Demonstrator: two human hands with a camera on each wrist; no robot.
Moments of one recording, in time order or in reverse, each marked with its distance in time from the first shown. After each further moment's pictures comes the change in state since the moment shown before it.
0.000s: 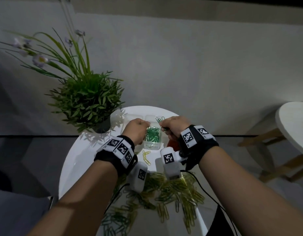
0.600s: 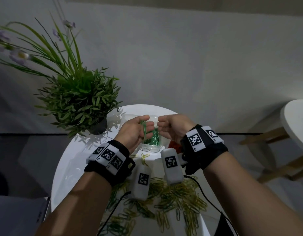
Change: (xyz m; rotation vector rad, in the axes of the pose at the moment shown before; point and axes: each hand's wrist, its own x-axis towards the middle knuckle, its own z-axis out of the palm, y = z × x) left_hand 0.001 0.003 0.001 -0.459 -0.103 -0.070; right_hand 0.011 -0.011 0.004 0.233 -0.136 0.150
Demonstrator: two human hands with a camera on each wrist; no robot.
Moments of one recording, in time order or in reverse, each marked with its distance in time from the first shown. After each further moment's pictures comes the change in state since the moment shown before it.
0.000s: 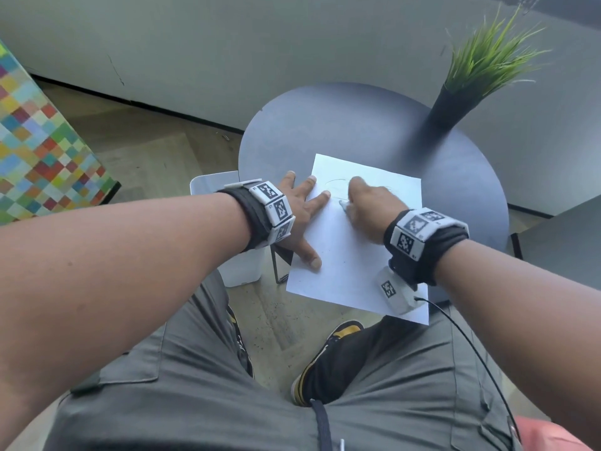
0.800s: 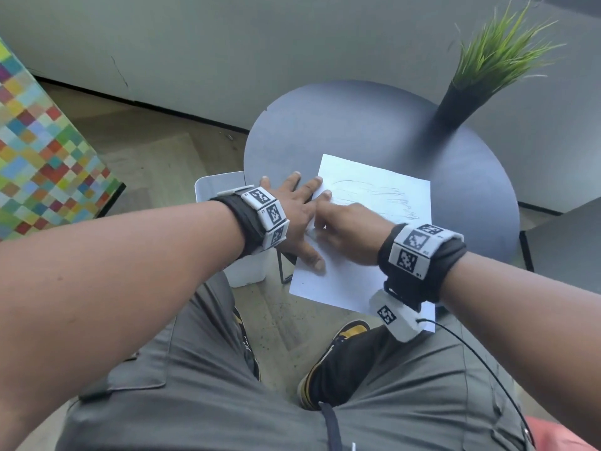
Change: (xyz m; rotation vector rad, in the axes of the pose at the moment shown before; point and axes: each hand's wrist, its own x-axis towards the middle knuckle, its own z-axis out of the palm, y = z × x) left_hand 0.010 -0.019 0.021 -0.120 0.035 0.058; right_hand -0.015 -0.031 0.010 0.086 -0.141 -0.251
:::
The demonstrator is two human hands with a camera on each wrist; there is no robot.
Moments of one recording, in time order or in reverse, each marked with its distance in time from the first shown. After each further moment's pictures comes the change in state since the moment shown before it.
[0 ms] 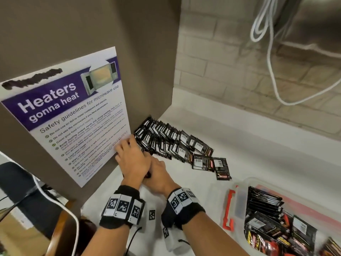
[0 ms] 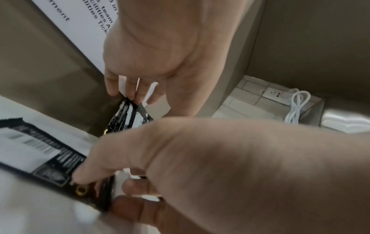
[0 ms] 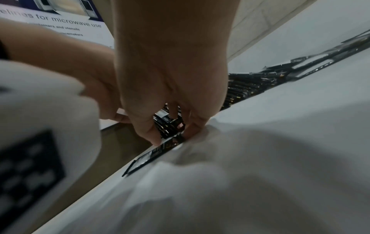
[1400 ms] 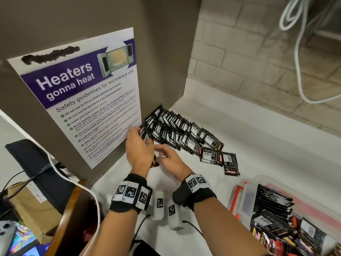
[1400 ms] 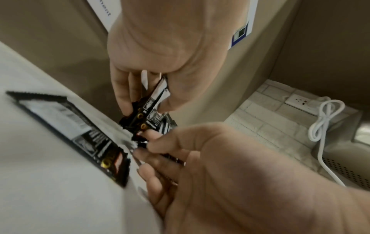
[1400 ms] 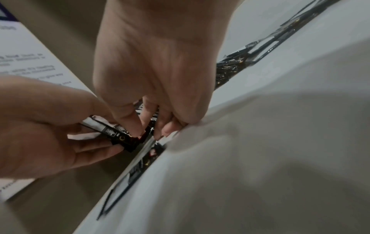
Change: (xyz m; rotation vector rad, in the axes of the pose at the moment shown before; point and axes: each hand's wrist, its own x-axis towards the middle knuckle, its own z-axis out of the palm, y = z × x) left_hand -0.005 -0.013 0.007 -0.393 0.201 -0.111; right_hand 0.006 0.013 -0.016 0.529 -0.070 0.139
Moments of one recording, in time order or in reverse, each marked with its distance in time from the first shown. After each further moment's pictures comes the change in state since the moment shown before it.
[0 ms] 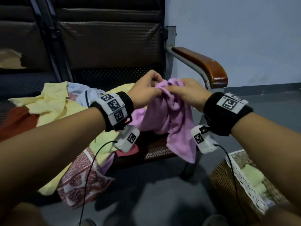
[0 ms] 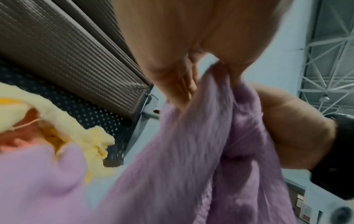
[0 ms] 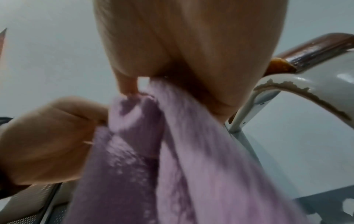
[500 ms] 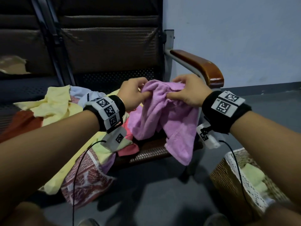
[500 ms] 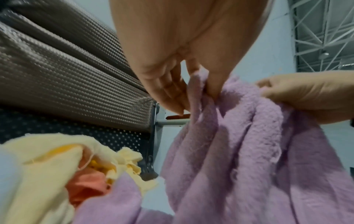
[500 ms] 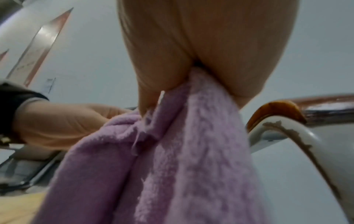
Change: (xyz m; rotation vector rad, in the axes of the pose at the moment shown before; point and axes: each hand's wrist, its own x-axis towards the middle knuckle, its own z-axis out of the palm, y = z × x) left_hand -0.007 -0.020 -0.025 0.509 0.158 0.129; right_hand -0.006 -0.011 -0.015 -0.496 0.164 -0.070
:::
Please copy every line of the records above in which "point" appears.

Change: (xyz m; rotation vector rad, in the axes of the pose at the moment shown before; point and axes: each hand's wrist, its own x-axis towards the middle knuckle, its own z-axis out of the palm, y = z × x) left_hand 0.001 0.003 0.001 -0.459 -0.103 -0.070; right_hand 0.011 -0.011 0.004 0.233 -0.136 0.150
Change: (xyz m; rotation vector rad, in the axes of the pose at the moment shown before; point and axes: each hand's wrist, its own x-axis towards the middle knuckle, its own z-axis out of the palm, y = z × x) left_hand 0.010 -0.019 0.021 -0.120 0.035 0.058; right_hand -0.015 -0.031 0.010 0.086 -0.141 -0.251
Change: (xyz m; rotation vector rad, in the axes of the pose at the moment shown before; point and axes: each hand's wrist, its own x-axis towards the middle knuckle, its own z-axis out of the palm, y = z × x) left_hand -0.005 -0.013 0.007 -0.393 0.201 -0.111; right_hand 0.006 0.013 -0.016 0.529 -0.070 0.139
Change: (xyz m; rotation vector rad, in the axes of the pose at the moment shown before; point and axes: each hand's wrist, its own x-axis towards the middle knuckle, its own z-axis out of the palm, y = z × x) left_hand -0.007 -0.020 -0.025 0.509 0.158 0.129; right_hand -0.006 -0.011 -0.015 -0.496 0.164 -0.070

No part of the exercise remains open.